Escrever sobre si mesmo é um recurso literário bastante utilizado pelos escritores. Alguns o fazem com rara habilidade. Outros, nem tanto. Não citarei nomes. Deixarei que o leitor se lance à aventura de encontrá-los. Primeira regrinha básica do finado tio Ernie: não entregue tudo mastigadinho ao leitor. Sugira ao invés de afirmar, eis a segunda. E não confunda ação com movimento, a terceira. Por falar em regras…
O Jorge Robert era daqueles sujeitos que detestavam regras. Formas simétricas, também. Ficou muito feliz quando na escola aprendeu que havia outras formas além do quadrado e do redondo. Na juventude, ficou fascinado com a forma esotrópica da vida e as possibilidades que ela lhe oferecia.
Chegou a estudar um pouco sobre Geometria Sagrada. Mas, de fato, a sua maior satisfação foi quando aprendeu que as linhas não precisam necessariamente convergirem para o mesmo ponto. As da vida também. Muitas vezes, duas vidas parecem caminhar juntas durante muito tempo, em perfeita harmonia, mas, por fim, acabam não convergindo para o mesmo ponto.
Jorge Robert detestava o seu nome. Não sabia se havia sido erro do cartório que o registrara. Nunca se sentira à vontade para questionar os pais sobre isso. A mãe, certamente, não teria resposta, diria que Jorge Robert era um nome lindo, e o pai, certamente, arranjaria, sim, uma resposta, aquela que lhe parecesse mais convincente para as circunstâncias do momento.
Jorge Robert tinha sobre o pai a opinião que seria um exímio futebolista, devido sua habilidade nata para driblar situações e pessoas. Mas nunca tivera a ousadia para afirmar isso diante do pai. Mas, reservadamente, para a mãe e, na intimidade que o ambiente de um bar noturno proporciona, referia-se ao pai como Mané Garrincha. E o fazia sorrindo. E não sabia exatamente se nesse sorriso havia sinceridade ou mera ironia a qual não conseguia nunca resistir.
A primeira redação que Jorge Robert escreveu na escola, aos 11 anos, usou a morte como tema sem mencionar a palavra uma única vez. E diante do questionamento da professora, sobre onde estava a morte naquela redação, que lhe parecia até que bem escrita, mas um tanto confusa, e que fugia à regra do começo, meio e fim, Jorge Robert então respondeu: “A morte, professora, está no amanhã.
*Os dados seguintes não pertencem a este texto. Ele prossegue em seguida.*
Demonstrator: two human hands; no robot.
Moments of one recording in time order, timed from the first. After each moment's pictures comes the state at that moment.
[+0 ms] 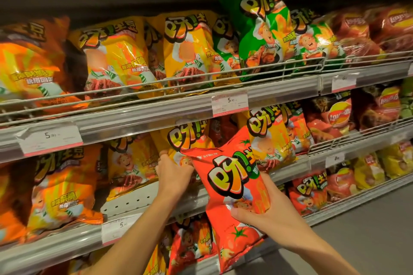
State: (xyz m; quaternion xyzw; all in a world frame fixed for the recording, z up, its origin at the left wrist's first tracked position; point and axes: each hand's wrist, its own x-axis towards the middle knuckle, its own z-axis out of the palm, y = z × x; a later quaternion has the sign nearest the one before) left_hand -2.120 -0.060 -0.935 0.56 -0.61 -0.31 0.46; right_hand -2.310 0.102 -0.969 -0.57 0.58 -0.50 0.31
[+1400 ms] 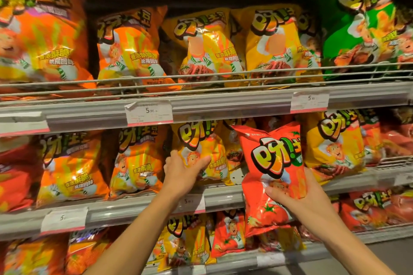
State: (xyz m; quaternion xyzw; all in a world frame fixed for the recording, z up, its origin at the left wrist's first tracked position) left_hand -1.980 -0.039 -0.926 0.58 -0.60 -0.33 0.44; right_hand -2.240 0.073 -0.952 -0.52 0.59 -0.55 0.29
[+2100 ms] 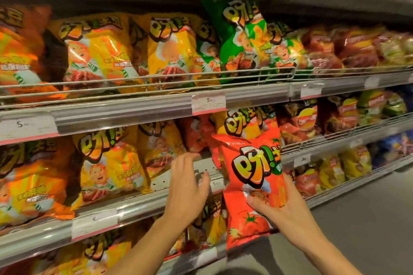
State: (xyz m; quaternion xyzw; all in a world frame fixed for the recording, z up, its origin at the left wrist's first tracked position) left_hand -2.165 0.017 -0.953 0.39 -0.80 -0.12 0.44; right_hand -2.356 0.155 -0.964 -0.46 0.62 -0.58 0.26
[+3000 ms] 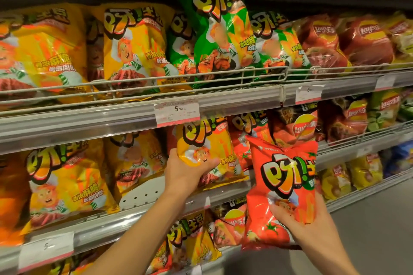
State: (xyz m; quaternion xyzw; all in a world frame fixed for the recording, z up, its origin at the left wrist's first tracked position) left_hand -2.256 -0.024 -0.916 0.50 -0.59 -0.41 0.48; right_hand -2.459 0.136 -0.992 -0.36 0.66 -0.62 0.21
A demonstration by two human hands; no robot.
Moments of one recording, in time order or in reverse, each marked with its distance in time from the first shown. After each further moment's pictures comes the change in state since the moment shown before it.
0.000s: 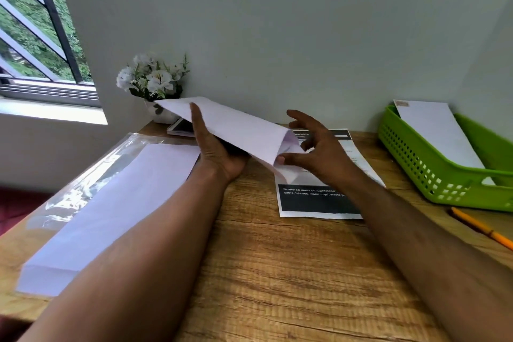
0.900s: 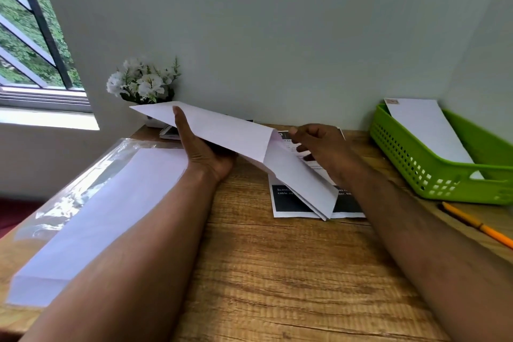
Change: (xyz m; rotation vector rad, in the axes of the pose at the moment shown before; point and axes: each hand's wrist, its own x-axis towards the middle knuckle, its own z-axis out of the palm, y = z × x) left_hand -0.001 0.007 0.002 -0.014 0.054 0.088; right_hand 0.008 0.002 -0.014 0.182 0.125 0.332
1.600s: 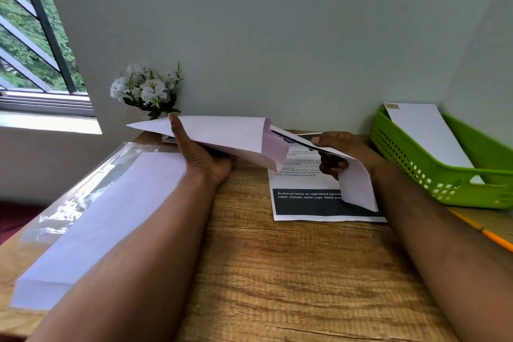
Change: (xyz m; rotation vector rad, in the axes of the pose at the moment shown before) left_hand 0.007 0.004 -0.007 -0.066 0.052 0.039; right_hand -0.002 0.004 -0.036 0.384 -0.239 0.140
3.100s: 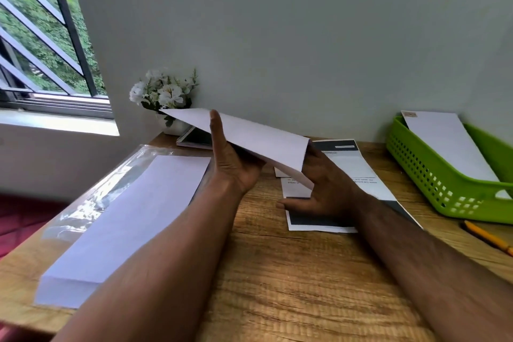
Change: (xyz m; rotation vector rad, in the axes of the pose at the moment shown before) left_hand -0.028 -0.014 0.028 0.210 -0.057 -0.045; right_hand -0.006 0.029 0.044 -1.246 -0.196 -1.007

E eu vivo no hoje. E eu escrevo sobre o que vivo. Porque não sei escrever de outra forma”. A quarta regrinha do finado tio Ernie: “O autor escreve sobre o que conhece bastante bem”.
Mas, num lance de ousadia, quando certa vez, já no adiantado da noite, já bem adulto, beirando a perigosa casa decimal dos cinquenta, Jorge Robert, fugindo à regra que naturalmente impusera a si mesmo, resolveu dar a sua contribuição definitiva à criatividade humana.
Havia tomado duas doses generosas de um estimulante Chivas Regal, fumado dois cigarros e lido poemas de Herberto. Os olhos já ardiam, as costas doendo e os dedos da mão direita com câimbras que iam e vinham a cada cinco minutos, mas estava decidido que não levantaria daquela bendita cadeira enquanto não encontrasse a primeira frase, a mais verdadeira possível.
Durante a tarde, já em busca da maldita frase, havia descascado laranjas, caminhado pelas ruas do bairro, conversado com o jornaleiro, o vendedor da casa de parafusos, o dono do bar da Rua 9, já tinha ido visitar a dona Dalva, já sonhara com o abraço apertado de 8 segundos da loira bonita da pequena loja do centro da cidade, e nas situações prazerosas da vida, onde esse abraço poderia levá-lo, houvesse coragem da sua parte para dizer a ela tudo o que… Não. Faltava-lhe a coragem. Sempre. Ao menos para isso.
Enfim, onde estava a primeira frase, a mais verdadeira possível? Onde estava? Não estava. O que era até então, apenas sintomático, passara a ser regra, porque as ideias, agora que já beirava a perigosa casa decimal dos cinquenta para a contagem humana da vida, lhe faltavam.
Então, decidiu que daria finalmente a sua contribuição à criatividade humana e inventaria a sua própria regra. A primeira regra de Jorge Robert, que ele a definiu assim: Observe as pessoas e as coisas como são, e tente imaginá-las como poderiam ter sido. Foi assim que teve coragem para resolver o maior dilema de sua vida: escrever uma carta de amor à loira bonita da pequena loja do centro da cidade, na qual dizia: “Hoje pela manhã, havia dois passarinhos na fiação do poste, em frente de casa. Eles certamente desconheciam a palavra amor. Mas estavam juntos, e felizes”.